(f) Given that \( \cos \theta=t \), with \( -90^{\circ}<\theta<0^{\circ} \). (1) What is the range of possible values of \( t \) ? (2) Express the following in terms of \( t \) : \( \begin{array}{lll}\text { (i) } \tan \left(180^{\circ}+\theta\right) & \text { (ii) } \sin 2 \theta & \text { (iii) } \cos \left(60^{\circ}+\theta\right)\end{array} \)

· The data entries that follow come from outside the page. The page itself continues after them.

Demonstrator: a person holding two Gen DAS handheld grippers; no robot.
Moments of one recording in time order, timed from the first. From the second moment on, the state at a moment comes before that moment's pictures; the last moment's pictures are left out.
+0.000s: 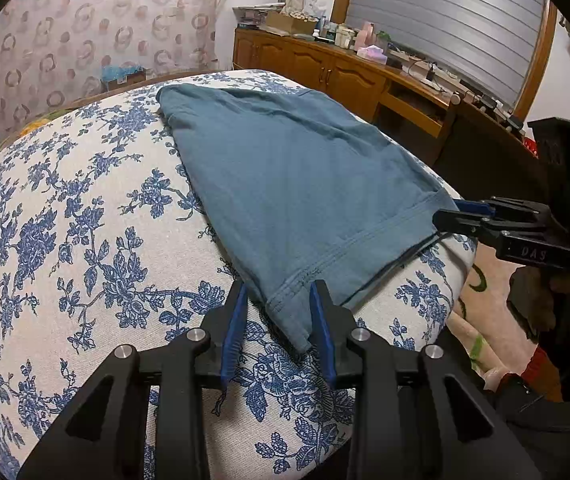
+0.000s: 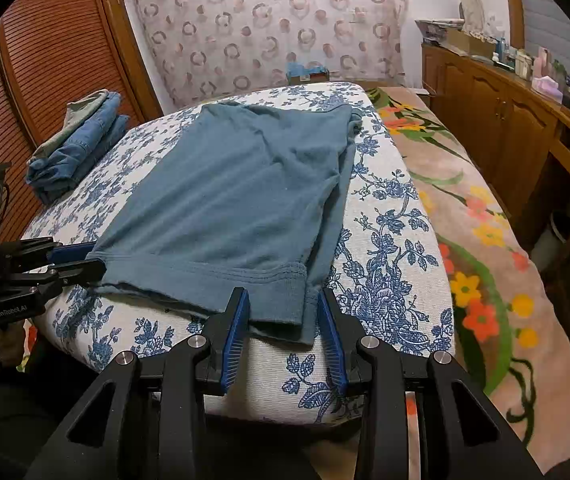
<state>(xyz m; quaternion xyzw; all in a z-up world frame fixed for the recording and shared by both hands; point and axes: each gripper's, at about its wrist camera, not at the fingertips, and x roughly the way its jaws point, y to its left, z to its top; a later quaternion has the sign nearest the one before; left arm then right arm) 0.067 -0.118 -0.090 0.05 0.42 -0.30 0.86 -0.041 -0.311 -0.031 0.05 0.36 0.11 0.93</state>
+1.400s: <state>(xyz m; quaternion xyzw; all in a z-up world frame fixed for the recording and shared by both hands) 0.066 -0.129 -0.092 0.06 0.43 -0.32 0.85 -0.049 -0.312 -0.025 0.06 0.32 0.13 0.94</state>
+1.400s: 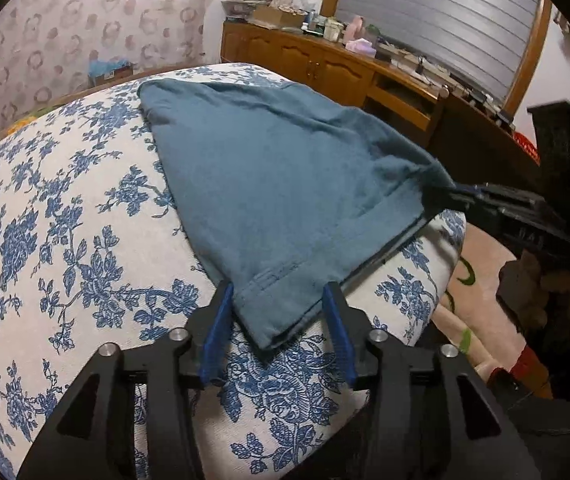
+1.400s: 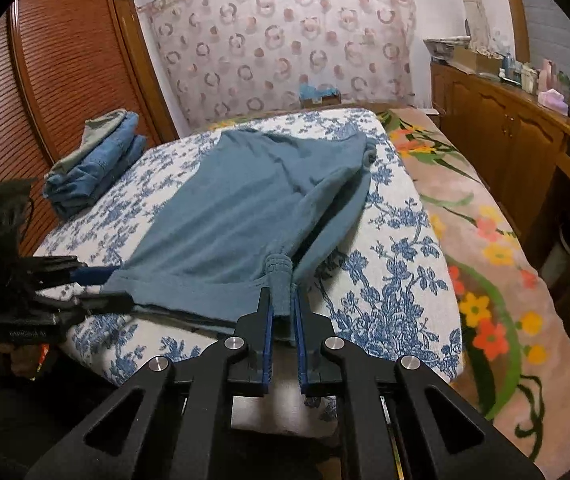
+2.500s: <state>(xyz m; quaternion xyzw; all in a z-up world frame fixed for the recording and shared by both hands) 0.072 -0.098 0.039 0.05 0.29 -0.29 0.91 -0.044 -0.295 0.071 0.03 0.21 0.17 0.96</state>
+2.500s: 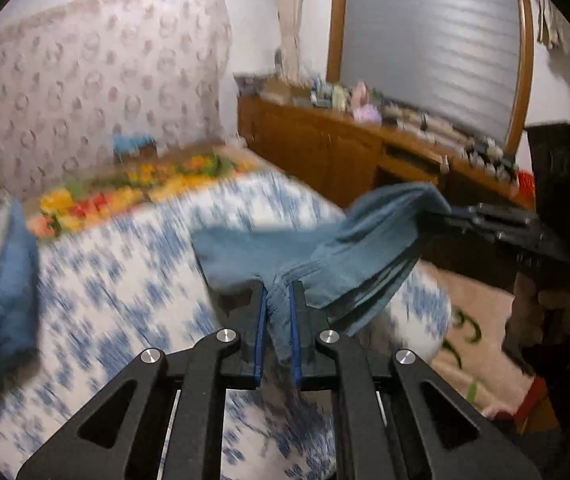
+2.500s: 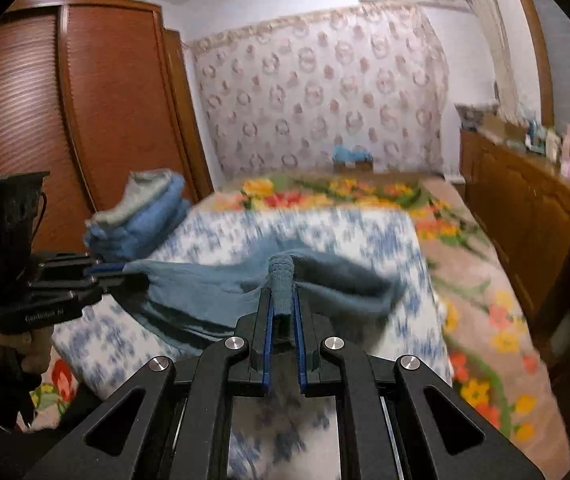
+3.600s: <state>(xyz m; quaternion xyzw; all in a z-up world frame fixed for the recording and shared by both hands) 0.155 -0.012 0.038 0.06 0.29 -0.17 0.94 0.112 -0.215 0.076 -0.03 0.25 0.23 0.94</state>
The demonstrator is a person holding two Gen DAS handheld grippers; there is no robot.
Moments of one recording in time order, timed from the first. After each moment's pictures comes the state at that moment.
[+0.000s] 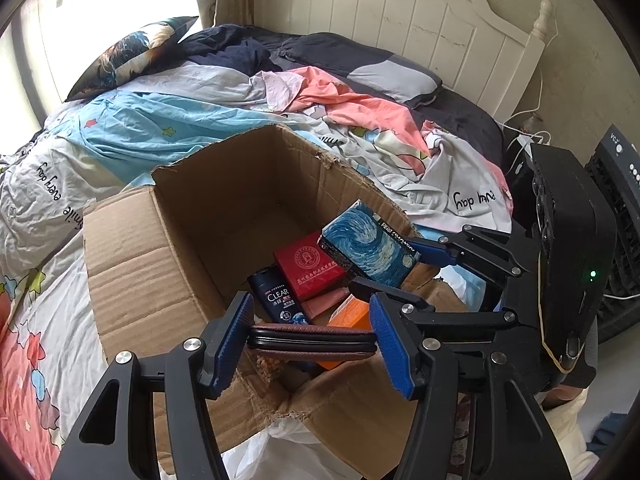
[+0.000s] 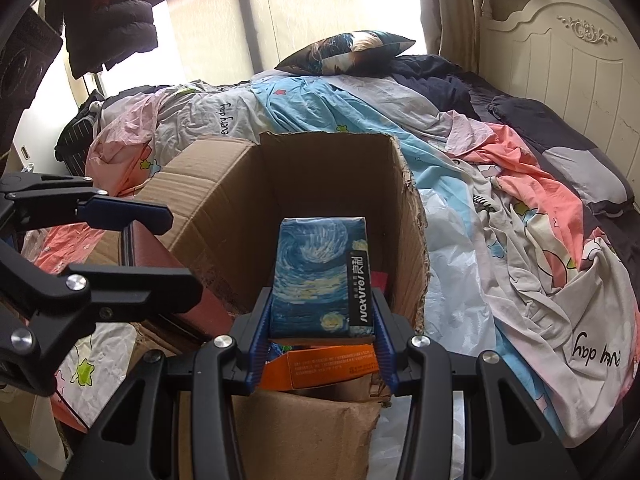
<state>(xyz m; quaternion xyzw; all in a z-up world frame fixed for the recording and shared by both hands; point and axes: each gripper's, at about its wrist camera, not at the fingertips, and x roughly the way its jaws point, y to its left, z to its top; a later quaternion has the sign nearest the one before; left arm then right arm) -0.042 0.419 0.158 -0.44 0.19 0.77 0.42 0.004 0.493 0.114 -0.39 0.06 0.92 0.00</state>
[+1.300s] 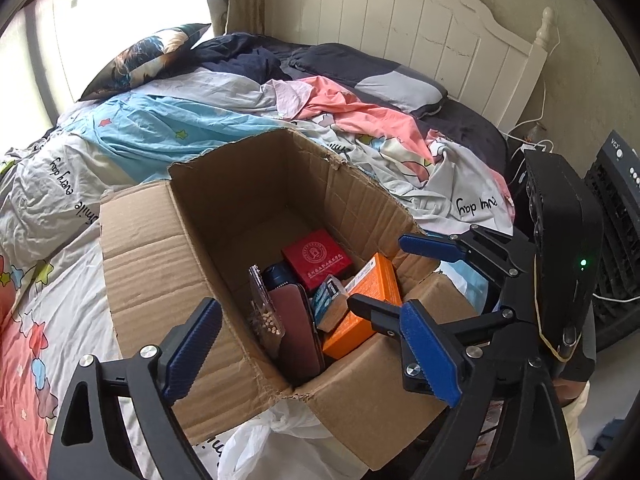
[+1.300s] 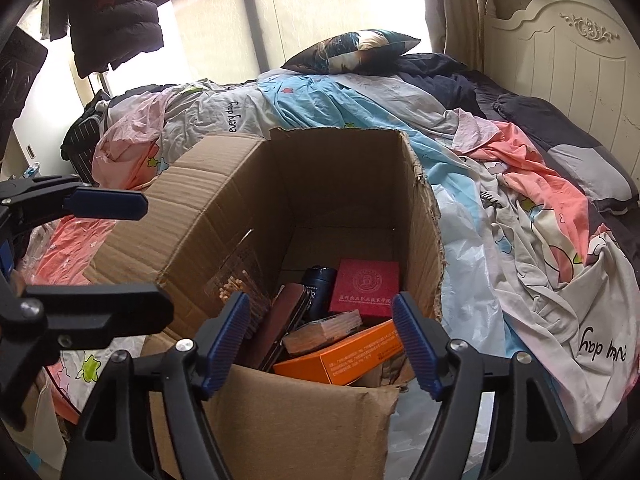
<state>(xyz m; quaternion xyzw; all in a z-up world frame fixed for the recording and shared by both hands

**(1) Range of \( t \):** Since \[ \cos \theta = t \quad \text{and} \quad -90^\circ < \theta < 0^\circ, \] we note that when \(-90^\circ < \theta < 0^\circ\) the angle \(\theta\) lies in the fourth quadrant, where the cosine function is positive. As \(\theta\) approaches \(0^\circ\), \(\cos \theta\) approaches \(1\), and as \(\theta\) approaches \(-90^\circ\), \(\cos \theta\) approaches \(0\) (but not including \(0\) or \(1\) since the endpoints are not included). Thus, the range of \( t \) is \[ 0 < t < 1. \] **(2) Expressing in terms of \( t \):** *First, note the identity:* \[ \sin^2\theta + \cos^2\theta = 1 \quad \text{or} \quad \sin^2\theta = 1 - t^2. \] Since \(\theta\) is in the fourth quadrant, \(\sin \theta\) is negative. Therefore, \[ \sin \theta = -\sqrt{1-t^2}. \] **(i) \(\tan \left(180^\circ+\theta\right)\):** Using the periodic property of the tangent function, \[ \tan \left(180^\circ+\theta\right)=\tan \theta. \] Thus, \[ \tan \theta = \frac{\sin \theta}{\cos \theta} = \frac{-\sqrt{1-t^2}}{t}. \] So, \[ \tan \left(180^\circ+\theta\right) = -\frac{\sqrt{1-t^2}}{t}. \] **(ii) \(\sin 2\theta\):** Using the double-angle formula, \[ \sin 2\theta = 2\sin \theta \cos \theta. \] Substitute \(\sin \theta = -\sqrt{1-t^2}\) and \(\cos \theta = t\) to get: \[ \sin 2\theta = 2t(-\sqrt{1-t^2}) = -2t\sqrt{1-t^2}. \] **(iii) \(\cos \left(60^\circ+\theta\right)\):** Using the cosine addition formula, \[ \cos \left(60^\circ+\theta\right)=\cos 60^\circ \cos \theta - \sin 60^\circ \sin \theta. \] Recall that \(\cos 60^\circ=\frac{1}{2}\) and \(\sin 60^\circ=\frac{\sqrt{3}}{2}\). Substituting, we have: \[ \cos \left(60^\circ+\theta\right)=\frac{1}{2}t - \frac{\sqrt{3}}{2}(-\sqrt{1-t^2}) =\frac{1}{2}t+\frac{\sqrt{3}}{2}\sqrt{1-t^2}. \] **Final Answers:** 1. The range of \( t \) is \(\quad 0 < t < 1 \). 2. In terms of \( t \): - (i) \(\displaystyle \tan \left(180^\circ+\theta\right) = -\frac{\sqrt{1-t^2}}{t}\). - (ii) \(\displaystyle \sin 2\theta = -2t\sqrt{1-t^2}\). - (iii) \(\displaystyle \cos \left(60^\circ+\theta\right) = \frac{1}{2}\left(t+\sqrt{3}\sqrt{1-t^2}\right)\).